YardeniResearch President Ed Yardeni pointed to a deeper crisis: loose monetary policy may trigger a destructive rise without addressing structural problems such as labor shortages. He believes that falling interest rates in the context of a healthy economy may lead to speculative overheating driven by FOMO (miss-phobia) rather than fundamentals, and eventually ends with a drastic pullback.

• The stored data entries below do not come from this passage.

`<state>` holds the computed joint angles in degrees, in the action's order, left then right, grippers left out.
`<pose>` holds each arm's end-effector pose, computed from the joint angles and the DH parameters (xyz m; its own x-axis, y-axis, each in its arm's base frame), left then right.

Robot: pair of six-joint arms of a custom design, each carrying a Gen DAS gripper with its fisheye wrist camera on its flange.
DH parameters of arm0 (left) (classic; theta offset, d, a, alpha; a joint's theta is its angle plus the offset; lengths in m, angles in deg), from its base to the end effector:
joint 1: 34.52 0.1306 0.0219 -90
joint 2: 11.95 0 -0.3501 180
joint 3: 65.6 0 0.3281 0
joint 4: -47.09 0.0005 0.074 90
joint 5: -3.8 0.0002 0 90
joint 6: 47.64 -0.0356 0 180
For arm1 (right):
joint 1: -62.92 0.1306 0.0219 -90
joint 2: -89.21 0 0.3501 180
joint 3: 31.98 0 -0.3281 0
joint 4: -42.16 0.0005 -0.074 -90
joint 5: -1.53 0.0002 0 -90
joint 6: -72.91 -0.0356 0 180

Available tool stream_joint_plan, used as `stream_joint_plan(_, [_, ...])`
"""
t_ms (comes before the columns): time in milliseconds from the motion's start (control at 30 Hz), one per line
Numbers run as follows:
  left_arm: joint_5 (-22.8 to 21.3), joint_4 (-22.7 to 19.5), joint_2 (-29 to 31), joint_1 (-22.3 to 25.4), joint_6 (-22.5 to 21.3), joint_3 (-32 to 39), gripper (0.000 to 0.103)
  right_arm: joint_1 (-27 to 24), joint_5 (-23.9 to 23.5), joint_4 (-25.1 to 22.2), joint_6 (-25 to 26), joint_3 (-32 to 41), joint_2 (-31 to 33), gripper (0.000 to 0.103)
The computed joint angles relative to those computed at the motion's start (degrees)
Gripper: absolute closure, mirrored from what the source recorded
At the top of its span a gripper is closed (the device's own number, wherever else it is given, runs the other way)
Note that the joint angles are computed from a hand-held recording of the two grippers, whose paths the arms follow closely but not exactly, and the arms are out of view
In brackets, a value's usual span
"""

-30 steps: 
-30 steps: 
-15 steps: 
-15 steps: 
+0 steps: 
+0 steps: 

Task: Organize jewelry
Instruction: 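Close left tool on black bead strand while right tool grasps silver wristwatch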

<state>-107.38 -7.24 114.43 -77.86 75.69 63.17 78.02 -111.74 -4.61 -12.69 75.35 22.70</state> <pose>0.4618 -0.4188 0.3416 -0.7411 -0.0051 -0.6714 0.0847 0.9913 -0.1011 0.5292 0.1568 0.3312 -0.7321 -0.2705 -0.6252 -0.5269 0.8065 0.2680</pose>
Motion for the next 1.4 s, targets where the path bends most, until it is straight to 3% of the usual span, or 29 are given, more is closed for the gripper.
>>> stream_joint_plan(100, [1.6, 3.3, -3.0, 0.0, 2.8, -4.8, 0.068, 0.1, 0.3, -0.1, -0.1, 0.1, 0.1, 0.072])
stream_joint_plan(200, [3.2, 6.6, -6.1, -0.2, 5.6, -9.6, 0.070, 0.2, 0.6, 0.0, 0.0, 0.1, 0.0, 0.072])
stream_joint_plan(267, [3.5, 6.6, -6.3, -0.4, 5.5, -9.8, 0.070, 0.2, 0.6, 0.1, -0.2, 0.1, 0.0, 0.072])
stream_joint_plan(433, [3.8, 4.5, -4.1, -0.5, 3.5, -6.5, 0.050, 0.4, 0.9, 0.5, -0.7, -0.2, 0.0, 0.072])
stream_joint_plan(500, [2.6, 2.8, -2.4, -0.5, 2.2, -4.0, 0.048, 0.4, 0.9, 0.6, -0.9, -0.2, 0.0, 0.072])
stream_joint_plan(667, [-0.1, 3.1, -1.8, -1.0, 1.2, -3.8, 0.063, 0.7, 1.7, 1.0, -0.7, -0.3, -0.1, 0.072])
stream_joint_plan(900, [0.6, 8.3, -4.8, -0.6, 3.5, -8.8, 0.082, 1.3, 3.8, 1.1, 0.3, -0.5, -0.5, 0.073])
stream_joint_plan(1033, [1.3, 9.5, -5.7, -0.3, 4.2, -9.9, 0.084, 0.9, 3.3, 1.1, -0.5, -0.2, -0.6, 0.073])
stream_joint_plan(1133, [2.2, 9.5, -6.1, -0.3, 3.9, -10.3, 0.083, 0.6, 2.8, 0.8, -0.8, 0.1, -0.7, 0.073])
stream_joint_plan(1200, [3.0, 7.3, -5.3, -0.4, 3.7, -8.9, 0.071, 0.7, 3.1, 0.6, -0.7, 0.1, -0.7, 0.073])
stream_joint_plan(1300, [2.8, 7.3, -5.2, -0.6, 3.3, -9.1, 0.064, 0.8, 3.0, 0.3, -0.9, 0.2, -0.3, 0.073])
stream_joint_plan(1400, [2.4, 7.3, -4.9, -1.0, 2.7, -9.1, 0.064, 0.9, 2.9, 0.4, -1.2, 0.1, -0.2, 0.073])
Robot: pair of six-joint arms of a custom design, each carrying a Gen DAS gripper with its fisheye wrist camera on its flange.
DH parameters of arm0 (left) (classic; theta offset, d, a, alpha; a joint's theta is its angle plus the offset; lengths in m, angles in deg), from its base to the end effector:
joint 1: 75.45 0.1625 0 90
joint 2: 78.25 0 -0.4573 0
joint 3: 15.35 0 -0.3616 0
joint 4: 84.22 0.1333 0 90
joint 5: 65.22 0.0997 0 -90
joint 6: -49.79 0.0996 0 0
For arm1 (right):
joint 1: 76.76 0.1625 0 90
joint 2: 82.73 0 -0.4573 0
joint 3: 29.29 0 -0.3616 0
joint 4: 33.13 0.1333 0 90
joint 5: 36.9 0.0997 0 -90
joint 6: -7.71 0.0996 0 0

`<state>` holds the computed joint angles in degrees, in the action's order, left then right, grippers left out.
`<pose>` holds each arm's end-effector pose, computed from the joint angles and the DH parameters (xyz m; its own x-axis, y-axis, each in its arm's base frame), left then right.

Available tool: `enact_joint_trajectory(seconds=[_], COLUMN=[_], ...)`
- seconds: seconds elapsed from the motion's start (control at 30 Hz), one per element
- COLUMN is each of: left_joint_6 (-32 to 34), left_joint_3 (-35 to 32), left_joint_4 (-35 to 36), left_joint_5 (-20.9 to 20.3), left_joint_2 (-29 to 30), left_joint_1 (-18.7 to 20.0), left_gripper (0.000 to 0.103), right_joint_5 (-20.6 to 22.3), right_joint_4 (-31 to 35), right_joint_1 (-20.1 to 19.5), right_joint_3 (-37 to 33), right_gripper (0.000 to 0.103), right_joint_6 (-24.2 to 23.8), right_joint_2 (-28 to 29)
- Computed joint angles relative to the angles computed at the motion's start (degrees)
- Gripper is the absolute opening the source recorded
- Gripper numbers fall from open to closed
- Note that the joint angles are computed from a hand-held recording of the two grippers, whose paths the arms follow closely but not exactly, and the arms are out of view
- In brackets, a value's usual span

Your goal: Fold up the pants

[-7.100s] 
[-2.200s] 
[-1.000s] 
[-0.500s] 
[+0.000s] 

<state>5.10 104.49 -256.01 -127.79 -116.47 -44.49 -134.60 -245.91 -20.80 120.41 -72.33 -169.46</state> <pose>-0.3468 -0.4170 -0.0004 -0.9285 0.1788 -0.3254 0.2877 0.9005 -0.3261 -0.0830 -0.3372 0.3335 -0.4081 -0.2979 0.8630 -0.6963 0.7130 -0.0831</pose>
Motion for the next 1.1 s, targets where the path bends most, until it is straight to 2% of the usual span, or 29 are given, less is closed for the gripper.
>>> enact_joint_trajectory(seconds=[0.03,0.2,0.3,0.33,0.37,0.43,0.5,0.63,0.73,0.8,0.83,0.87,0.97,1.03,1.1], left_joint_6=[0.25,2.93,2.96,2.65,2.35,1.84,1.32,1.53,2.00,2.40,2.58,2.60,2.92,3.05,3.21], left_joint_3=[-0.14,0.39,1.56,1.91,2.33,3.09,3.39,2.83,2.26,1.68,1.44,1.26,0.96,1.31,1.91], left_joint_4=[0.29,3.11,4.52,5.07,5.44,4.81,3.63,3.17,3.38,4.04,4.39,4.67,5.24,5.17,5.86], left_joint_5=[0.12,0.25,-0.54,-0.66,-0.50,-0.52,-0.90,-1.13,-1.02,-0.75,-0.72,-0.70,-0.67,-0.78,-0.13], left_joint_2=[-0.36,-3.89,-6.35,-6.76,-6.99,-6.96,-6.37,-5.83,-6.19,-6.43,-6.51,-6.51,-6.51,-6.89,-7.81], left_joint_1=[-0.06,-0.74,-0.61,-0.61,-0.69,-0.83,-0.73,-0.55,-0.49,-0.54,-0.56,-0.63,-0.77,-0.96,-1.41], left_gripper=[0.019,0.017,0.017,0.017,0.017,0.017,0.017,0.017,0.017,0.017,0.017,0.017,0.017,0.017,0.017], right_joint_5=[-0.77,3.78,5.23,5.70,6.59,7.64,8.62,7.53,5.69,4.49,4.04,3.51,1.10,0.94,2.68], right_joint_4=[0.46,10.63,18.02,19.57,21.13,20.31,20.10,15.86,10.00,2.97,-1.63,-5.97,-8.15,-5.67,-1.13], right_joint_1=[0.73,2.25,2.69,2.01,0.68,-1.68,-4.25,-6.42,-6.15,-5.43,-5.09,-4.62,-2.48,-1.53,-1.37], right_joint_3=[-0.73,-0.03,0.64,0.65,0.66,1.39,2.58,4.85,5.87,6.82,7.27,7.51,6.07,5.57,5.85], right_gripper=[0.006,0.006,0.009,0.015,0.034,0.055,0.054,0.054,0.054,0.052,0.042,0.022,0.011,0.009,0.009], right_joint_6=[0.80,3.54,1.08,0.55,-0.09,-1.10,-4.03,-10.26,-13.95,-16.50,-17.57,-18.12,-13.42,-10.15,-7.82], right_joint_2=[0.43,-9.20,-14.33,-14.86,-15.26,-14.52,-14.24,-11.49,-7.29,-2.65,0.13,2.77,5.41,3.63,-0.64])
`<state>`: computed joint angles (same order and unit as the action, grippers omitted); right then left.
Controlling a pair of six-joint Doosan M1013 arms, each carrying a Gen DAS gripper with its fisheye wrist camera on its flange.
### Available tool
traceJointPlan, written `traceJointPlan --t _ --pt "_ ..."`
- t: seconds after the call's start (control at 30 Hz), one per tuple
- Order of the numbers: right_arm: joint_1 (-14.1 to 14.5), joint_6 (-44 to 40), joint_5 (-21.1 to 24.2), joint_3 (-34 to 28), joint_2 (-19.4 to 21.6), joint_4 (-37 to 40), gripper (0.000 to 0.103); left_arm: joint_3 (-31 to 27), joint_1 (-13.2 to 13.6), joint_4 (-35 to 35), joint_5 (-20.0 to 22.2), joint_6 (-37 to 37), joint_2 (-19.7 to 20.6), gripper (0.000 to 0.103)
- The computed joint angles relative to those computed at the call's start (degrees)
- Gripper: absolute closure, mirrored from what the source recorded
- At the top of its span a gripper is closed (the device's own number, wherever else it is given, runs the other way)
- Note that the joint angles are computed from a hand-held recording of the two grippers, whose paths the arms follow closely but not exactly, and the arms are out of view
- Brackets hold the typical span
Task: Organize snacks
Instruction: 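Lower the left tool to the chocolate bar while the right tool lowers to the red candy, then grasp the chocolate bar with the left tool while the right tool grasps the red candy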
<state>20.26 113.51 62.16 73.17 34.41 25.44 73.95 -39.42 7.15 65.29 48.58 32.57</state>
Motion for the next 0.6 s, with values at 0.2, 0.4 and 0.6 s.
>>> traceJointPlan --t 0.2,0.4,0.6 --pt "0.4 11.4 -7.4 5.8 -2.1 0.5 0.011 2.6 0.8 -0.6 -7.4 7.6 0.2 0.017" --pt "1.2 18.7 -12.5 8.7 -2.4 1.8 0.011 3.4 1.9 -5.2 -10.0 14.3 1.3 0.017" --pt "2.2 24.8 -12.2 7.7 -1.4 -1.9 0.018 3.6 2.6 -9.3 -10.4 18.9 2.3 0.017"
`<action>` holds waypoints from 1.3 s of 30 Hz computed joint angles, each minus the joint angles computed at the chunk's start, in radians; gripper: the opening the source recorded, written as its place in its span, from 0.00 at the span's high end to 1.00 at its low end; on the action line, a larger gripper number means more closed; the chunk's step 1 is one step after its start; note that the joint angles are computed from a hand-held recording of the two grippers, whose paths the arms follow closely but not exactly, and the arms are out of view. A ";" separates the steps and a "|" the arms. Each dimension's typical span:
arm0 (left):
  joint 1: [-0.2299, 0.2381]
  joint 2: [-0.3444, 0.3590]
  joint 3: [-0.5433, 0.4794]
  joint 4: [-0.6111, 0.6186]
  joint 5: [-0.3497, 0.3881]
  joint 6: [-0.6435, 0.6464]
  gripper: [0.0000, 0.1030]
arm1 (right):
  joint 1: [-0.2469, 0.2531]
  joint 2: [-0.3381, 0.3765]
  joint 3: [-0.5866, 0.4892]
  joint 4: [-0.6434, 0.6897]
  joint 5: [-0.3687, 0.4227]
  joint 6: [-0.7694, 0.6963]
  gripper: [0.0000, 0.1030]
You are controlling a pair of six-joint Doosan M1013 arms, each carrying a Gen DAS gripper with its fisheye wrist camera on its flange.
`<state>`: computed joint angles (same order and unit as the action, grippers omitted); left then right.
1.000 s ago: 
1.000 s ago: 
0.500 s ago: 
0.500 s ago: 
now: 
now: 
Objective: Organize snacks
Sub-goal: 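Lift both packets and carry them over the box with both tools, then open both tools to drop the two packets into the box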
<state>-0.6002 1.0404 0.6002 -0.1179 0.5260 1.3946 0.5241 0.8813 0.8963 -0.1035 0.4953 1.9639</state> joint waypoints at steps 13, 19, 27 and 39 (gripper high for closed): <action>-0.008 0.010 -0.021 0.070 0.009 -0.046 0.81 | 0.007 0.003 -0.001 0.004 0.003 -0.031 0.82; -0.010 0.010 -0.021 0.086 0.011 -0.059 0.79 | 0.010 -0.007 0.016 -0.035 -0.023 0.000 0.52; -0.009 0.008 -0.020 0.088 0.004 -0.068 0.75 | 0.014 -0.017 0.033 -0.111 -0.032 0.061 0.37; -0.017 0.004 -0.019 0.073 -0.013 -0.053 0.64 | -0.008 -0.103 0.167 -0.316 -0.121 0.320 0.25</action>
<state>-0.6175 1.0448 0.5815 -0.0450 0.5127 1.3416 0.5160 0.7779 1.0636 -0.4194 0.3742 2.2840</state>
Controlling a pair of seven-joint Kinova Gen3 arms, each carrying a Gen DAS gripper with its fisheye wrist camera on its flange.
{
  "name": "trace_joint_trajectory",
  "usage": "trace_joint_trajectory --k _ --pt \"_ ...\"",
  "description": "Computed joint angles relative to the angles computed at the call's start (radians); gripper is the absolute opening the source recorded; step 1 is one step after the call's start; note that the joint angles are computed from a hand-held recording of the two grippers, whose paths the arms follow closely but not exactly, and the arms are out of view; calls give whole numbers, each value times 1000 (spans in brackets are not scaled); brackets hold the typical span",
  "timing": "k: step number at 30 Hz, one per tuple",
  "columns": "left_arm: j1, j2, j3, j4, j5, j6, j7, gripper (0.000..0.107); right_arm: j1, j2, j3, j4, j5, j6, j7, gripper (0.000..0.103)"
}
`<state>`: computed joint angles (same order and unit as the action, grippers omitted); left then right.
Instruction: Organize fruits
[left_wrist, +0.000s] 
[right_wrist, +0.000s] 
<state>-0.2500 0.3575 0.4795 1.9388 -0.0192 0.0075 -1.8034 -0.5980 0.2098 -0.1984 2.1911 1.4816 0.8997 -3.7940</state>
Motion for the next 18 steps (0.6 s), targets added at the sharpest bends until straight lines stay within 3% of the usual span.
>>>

The rate cut diverges from the traditional US dollar logic. The Fed's first interest rate cut should have suppressed the US dollar, but the recent upward trend of US stocks has attracted global capital to influx of risky assets in the United States, forming an abnormal pattern of "rate cuts have not depreciated". The US dollar index fluctuated around 97.65 on Monday (September 22) in a game of capital inflows and interest rate spreads narrowing.
JohnHancock's EmilyRoland reveals the phenomenon of "selective listening" in the market: the market only hears the positive benefits of interest rate cuts, but ignores the deep concerns about the deterioration of the labor market. Now there is almost a distorted logic of "bad news is good news" - any weak data means more rate cuts.
The paradox of "bad news is good news" decouples the US dollar from economic fundamentals. Once the expectation of interest rate cuts reverses or the artificial intelligence bubble bursts, the US dollar will face severe fluctuations in both directions.
Institutional differences intensify: bulls are leaping forward, while bears are on the verge of ongoing battle
When Wells Fargo, Barclays and Deutsche Bank have raised the S&P 500 target price, and are optimistic about the three pillars of resilient profit, artificial intelligence investment cycle and policy relaxation, the voice of caution is also loud.
Citi, Fundstrat and EvercoreISI warn that overvalued valuations, weaker market breadth and rising volatility in technology stocks could make the road rough in the near future.
Bill Smead, chief investment officer of Smead Capital Management, has a sharper metaphor: "70% of the S&P 500 index is dominated by the Big S&P, and the remaining 30% are barely maintained by the Seven Knights of the Doomsday of Technology. When market concentration reaches such an extreme level, it often indicates huge risks."
The Big S&P leads the rise (70% of the S&P 500 weight) drives the expansion of US stock market value, international investors exchange US dollars to participate in the market, increasing demand for US dollars in the short term. If the bubble continues, the US dollar may strengthen unexpectedly.
In this AI-driven market, the showdown between bulls and bears has just reached its climax. While enjoying the "honeymoon market", investors may need to wear seat belts and prepare for the inevitable fluctuation.
The above content is all about "[XM Foreign Exchange Decision Analysis]: US stocks are rising but have a great risk. How will the market start with interest rate cuts affect the trend of the US dollar?", which was carefully xmspot.compiled and edited by the editor of XM Foreign Exchange. I hope it will be helpful to your trading! Thanks for the support!